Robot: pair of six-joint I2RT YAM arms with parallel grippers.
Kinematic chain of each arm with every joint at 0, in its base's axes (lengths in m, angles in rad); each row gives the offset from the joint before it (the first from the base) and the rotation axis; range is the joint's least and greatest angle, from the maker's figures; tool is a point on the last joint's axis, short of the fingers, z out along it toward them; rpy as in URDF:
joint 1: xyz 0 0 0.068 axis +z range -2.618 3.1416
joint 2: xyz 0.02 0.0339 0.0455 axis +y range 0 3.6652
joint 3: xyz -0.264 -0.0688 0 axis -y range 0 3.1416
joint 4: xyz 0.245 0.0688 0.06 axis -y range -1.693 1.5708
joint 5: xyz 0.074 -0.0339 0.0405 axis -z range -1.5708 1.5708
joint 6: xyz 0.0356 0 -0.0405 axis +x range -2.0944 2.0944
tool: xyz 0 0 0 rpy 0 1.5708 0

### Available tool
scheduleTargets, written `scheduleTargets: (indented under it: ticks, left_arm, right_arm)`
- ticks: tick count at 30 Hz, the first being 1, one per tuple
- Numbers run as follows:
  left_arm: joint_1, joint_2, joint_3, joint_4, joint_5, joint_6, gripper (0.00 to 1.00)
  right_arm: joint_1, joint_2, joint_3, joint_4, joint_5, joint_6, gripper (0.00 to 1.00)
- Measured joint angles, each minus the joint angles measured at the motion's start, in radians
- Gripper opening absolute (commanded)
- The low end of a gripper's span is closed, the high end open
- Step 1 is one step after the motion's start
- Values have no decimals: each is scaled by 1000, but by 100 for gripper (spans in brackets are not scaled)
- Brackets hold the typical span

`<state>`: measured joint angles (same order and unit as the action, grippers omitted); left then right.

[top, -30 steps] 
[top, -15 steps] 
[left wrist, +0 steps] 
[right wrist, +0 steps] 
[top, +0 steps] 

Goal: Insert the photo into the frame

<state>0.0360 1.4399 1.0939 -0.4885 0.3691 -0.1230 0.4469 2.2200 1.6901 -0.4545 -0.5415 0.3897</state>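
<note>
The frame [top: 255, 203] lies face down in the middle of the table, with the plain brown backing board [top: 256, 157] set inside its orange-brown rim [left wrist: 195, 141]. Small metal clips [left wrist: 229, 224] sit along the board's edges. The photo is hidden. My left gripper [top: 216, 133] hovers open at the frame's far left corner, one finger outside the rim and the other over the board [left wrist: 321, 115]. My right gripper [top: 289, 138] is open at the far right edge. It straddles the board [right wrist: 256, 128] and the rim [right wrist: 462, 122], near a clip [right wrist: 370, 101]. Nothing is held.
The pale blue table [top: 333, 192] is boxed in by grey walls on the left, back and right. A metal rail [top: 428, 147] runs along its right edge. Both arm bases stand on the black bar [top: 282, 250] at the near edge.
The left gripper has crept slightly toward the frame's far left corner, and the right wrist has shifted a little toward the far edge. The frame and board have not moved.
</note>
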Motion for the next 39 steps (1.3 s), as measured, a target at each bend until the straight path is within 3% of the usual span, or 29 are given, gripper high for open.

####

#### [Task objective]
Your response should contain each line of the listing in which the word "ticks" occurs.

#### [Exercise output]
scheduleTargets, written `scheduleTargets: (indented under it: ticks, left_arm, right_arm)`
- ticks: tick count at 30 Hz, the first being 1, one per tuple

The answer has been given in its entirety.